10.Building a Chunker in NLP

In [None]:
# Step 1: Install and import necessary libraries
import nltk
from nltk import word_tokenize, pos_tag
from nltk.chunk import RegexpParser
# Download required resources
nltk.download('punkt_tab')
nltk.download('averaged_perceptron_tagger')
nltk.download('averaged_perceptron_tagger_eng')
# Step 2: Tokenize and perform POS tagging on a sample sentence
sentence = input("enter the sting")
tokens = word_tokenize(sentence)
tagged_tokens = pos_tag(tokens)
print("POS Tagged Tokens:")
print(tagged_tokens)
# Step 3: Define a custom chunking grammar using regular expressions
chunk_grammar = r"""
NP: {<DT>?<JJ>*<NN.*>} # Noun Phrase
VP: {<VB.*><NP|PP|CLAUSE>*} # Verb Phrase
"""
# Step 4: Apply chunking using RegexpParser
chunk_parser = RegexpParser(chunk_grammar)
chunk_tree = chunk_parser.parse(tagged_tokens)
# Step 5: Display and visualize the extracted chunks
print("\nChunked Sentence Tree:")
chunk_tree.pprint()

# Optional: Visualize the chunk tree in a popup window (works only in desktop environments)
try:
  chunk_tree.draw()
except:
  print("Tree visualization is not supported in this environment.")

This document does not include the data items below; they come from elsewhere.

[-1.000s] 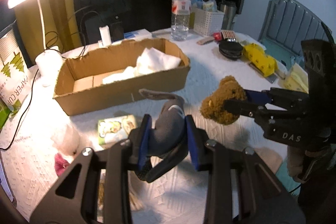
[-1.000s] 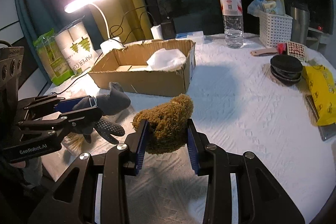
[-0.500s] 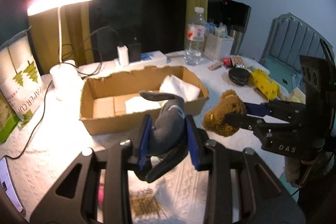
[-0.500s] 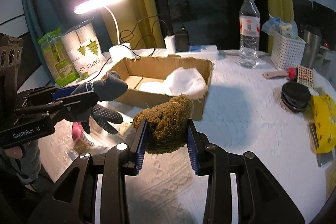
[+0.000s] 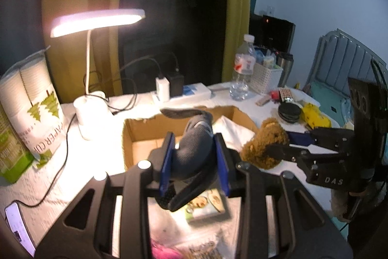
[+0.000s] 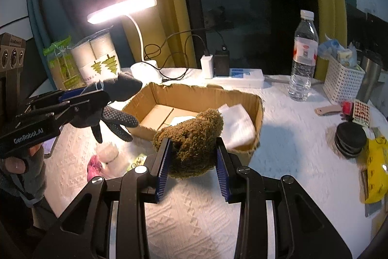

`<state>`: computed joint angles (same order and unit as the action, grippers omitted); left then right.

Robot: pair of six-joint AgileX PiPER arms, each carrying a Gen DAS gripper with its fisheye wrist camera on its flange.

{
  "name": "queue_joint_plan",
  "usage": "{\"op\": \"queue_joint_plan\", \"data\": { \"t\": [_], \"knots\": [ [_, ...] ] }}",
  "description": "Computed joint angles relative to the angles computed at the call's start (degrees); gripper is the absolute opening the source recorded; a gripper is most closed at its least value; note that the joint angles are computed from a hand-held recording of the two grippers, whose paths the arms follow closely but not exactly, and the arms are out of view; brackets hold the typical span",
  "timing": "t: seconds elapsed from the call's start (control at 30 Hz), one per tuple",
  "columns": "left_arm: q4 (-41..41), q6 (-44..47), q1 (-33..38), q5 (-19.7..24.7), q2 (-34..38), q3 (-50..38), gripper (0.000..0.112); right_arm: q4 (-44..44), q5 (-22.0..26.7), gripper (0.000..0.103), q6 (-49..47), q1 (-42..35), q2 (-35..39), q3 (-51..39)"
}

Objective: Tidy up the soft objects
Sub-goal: 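Carry the sock and teddy bear into the box and release both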

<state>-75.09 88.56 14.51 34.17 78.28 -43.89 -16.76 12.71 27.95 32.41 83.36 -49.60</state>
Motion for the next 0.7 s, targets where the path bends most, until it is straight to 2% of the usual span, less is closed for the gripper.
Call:
{"op": "queue_joint_plan", "data": {
  "t": [0.13,0.23,0.57,0.7],
  "knots": [
    [-1.8,2.1,2.6,1.9,2.2,-2.5,0.034,-1.9,-0.3,0.037,2.0,0.4,1.7,-2.5],
    [-3.2,3.3,3.6,2.8,4.1,-4.2,0.034,-10.1,0.6,0.037,9.7,1.6,3.4,-4.7],
    [-7.4,7.9,3.7,3.8,13.0,-10.1,0.034,-12.6,1.7,0.037,12.0,2.3,10.0,-12.3],
    [-8.0,8.9,2.6,2.9,16.9,-11.9,0.034,-12.7,1.8,0.037,12.3,2.4,13.3,-15.3]
  ]
}}
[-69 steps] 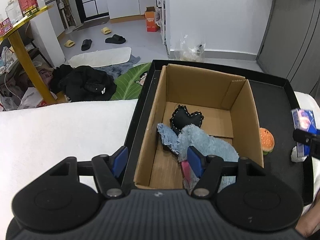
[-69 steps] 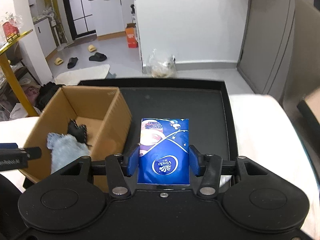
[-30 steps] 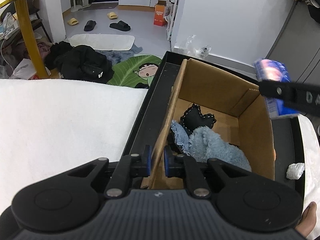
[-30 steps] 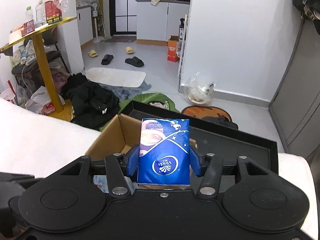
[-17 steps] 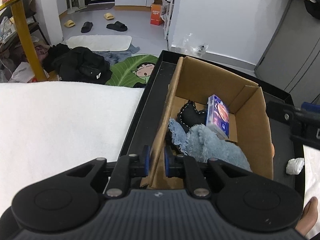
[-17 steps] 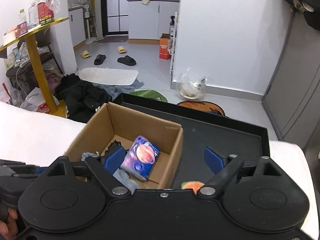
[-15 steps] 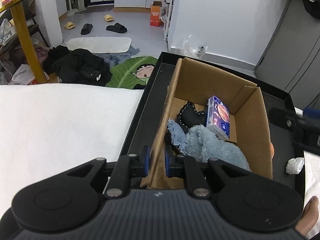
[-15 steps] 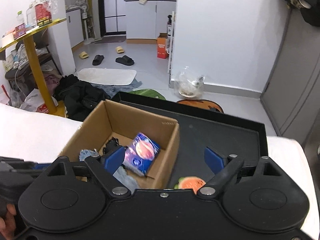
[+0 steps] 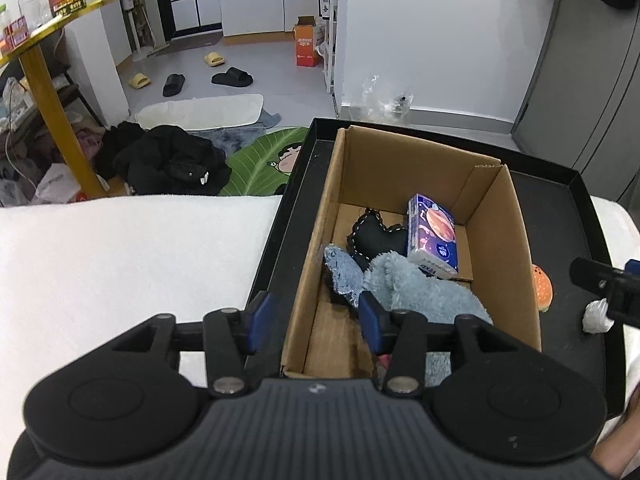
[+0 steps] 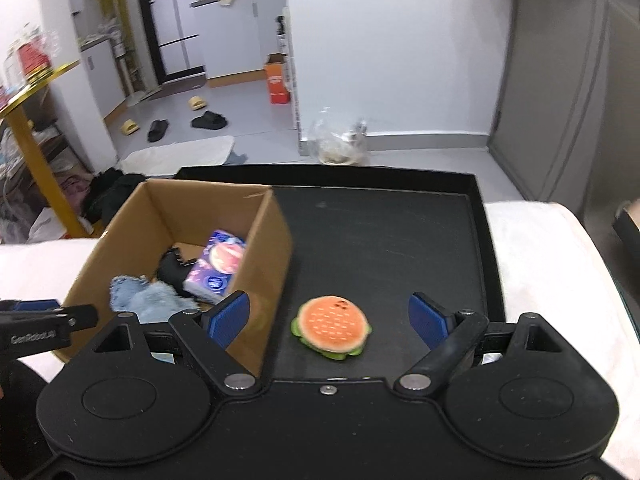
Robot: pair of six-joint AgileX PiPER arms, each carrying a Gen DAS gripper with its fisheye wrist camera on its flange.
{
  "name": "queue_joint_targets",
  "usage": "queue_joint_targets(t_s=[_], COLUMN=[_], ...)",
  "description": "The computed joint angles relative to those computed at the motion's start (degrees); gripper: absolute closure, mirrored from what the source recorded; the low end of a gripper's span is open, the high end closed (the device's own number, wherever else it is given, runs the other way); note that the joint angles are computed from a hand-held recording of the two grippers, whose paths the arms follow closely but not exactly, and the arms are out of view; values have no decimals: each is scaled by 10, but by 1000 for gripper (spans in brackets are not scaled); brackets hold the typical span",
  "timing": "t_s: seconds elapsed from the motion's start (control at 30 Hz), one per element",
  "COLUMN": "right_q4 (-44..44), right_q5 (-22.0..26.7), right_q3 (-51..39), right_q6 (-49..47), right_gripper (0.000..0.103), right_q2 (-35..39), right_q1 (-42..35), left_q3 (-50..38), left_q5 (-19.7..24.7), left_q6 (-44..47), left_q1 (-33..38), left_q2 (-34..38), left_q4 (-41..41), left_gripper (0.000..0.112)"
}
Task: Organize soft objects
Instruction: 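Lower the right gripper onto the white plastic pouch and close it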
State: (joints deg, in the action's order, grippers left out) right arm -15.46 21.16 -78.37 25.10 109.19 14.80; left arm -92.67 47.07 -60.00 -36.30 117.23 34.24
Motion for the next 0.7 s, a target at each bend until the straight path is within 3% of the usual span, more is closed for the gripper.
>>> queue_joint_targets(t_s=[0.23, 0.3, 0.37, 0.7], right_q4=[-50, -68, -81, -263], right_q5=[-15, -23, -42, -42], right_q3=[39, 50, 65, 85], right_q6=[96, 131, 164, 413], right_gripper=[18, 22, 34, 35], right_q2=[-8, -7, -6, 21], right_q1=[-27, -32, -39, -49], left_q3=[-15, -22, -23, -76], left_q5=[16, 25, 30, 84], left_q6=[-5, -6, -6, 9], left_q1=[-9, -14, -20, -43], left_q2=[10, 14, 13, 46], left_q4=[14, 22, 30, 50], left_gripper=[63, 63, 63, 62])
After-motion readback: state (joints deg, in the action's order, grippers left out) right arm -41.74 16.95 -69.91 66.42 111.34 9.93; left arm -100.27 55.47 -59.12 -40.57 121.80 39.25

[nltk_data] Downloading package punkt_tab to /root/nltk_data...
[nltk_data]   Package punkt_tab is already up-to-date!
[nltk_data] Downloading package averaged_perceptron_tagger to
[nltk_data]     /root/nltk_data...
[nltk_data]   Package averaged_perceptron_tagger is already up-to-
[nltk_data]       date!
[nltk_data] Downloading package averaged_perceptron_tagger_eng to
[nltk_data]     /root/nltk_data...
[nltk_data]   Unzipping taggers/averaged_perceptron_tagger_eng.zip.


enter the stingthe quick brown fox jumbs over lazy dog
POS Tagged Tokens:
[('the', 'DT'), ('quick', 'JJ'), ('brown', 'NN'), ('fox', 'NN'), ('jumbs', 'NN'), ('over', 'IN'), ('lazy', 'JJ'), ('dog', 'NN')]

Chunked Sentence Tree:
(S
  (NP the/DT quick/JJ brown/NN)
  (NP fox/NN)
  (NP jumbs/NN)
  over/IN
  (NP lazy/JJ dog/NN))
Tree visualization is not supported in this environment.